Somewhere between being a lab rat and writing software to make your online search results better, I've ended up here as a second year Ph.D student at McGill's Quantitative Life Sciences programme. It's been a wild ride, and I'd love to set the stage for how and why I've been excited about cancer research and probabilistic models, the sort behind the scenes of your online searches for pet food.

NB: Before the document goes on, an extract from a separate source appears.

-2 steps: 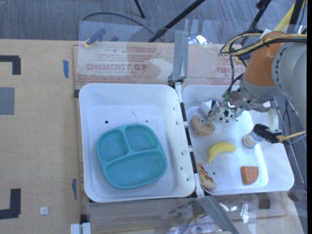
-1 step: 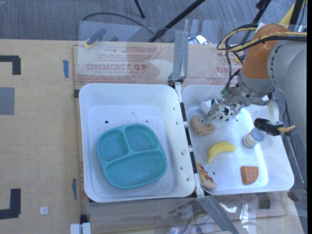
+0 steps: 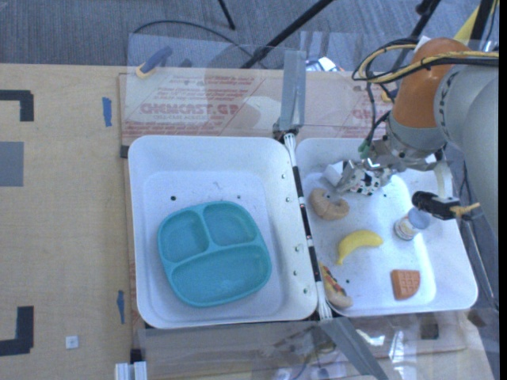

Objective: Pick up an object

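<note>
The arm (image 3: 469,105) comes in from the upper right of the frame, its orange band (image 3: 420,93) above the wrist. The gripper (image 3: 348,177) is down in the upper middle of the right bin (image 3: 447,260). Whether the gripper is open or closed cannot be told, as the tip is small and cluttered from this angle.

A black-and-white toy (image 3: 367,182) sits just to the right of the gripper tip, touching it or nearly so. It cannot be seen to be held.

Below and left of the gripper, near the bin's left wall, lies a tan lump (image 3: 328,205). A banana (image 3: 358,244) lies in the middle of the bin, curved and apart from the rest. A small pale cup (image 3: 407,227) stands to the banana's upper right. An orange waffle (image 3: 405,283) rests in the lower right of the bin. A small red-and-tan piece (image 3: 337,290) lies against the bin's lower left wall.

The left bin (image 3: 158,165) holds a teal divided plate (image 3: 214,252), lying flat in its lower middle.
</note>
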Robot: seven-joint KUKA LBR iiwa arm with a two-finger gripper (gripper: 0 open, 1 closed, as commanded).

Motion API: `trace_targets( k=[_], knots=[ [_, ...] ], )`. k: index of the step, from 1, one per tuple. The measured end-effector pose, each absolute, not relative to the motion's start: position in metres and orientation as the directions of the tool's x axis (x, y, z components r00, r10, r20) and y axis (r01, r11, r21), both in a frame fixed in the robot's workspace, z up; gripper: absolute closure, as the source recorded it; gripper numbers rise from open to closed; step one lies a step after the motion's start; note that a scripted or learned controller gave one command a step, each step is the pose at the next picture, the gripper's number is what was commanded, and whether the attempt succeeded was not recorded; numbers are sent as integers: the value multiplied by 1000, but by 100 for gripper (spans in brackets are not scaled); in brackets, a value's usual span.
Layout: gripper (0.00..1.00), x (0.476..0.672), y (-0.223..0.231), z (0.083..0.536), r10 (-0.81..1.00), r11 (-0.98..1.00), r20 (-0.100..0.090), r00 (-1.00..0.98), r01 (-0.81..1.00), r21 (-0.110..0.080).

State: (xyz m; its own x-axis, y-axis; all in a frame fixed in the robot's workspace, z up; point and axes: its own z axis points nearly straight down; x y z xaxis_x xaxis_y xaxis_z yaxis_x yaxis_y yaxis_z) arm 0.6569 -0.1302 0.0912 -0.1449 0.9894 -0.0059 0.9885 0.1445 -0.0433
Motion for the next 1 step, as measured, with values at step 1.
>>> trace_targets(
  k=[1],
  knots=[
    [100,659,-130,107,989,147,-7,-147,988,-39]
  ],
)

From my first year as an undergraduate up until the end of my master's degree, I felt lucky to be able to work at the bench in molecular biology laboratories that studied cancer. If I learned one thing during those five years running experiments and poking at cells in a dish, it was that biological data was messy and hard to get. Experiments that can take weeks to plan and months to perform have millions of factors to consider (did you know your DNA expression changes with the seasons and weather or that lab mice behave differently with men than they do with women?). The only thing you can guarantee is that you've failed to control for something.
Statistics can help us a bit when it comes to messiness. When noise and weird things out of our control get in the way of us directly pin-pointing an answer, we can often use statistics to get within a ball-park and better understand what's going on. It's always exciting when you're able to estimate with a certain confidence seemingly impossible things like the chance of it raining tomorrow or understanding which genes interact with one another.
The last obstacle is that biological data is hard to collect. Luckily, labs around the world conducting experiments have been sharing their findings online. More than 300,000 experiments get added each year to the Genome Expression Omnibus, an online database for storing data from experiments measuring which genes appear to be making proteins by measuring the next step (i.e. RNA transcription).
I've been working with Prof. Yue Li to better understand how we can leverage and wrangle the increasing amount of biomedical data we as a community have been collecting, and create tools to better derive meaning from the otherwise dizzyingly complexity of it all. We're also interested in using information already collected to help us learn more from less. An example of that is "tumour deconvolution", whereby scientists try to infer cell populations (difficult and expensive to measure) from the average expression of genes across a large number of cells (much easier and less expensive to measure).
I'm excited to start this next chapter with my fellow QLS students, all of which have similarly worn many hats and aren't afraid to wear them all at once.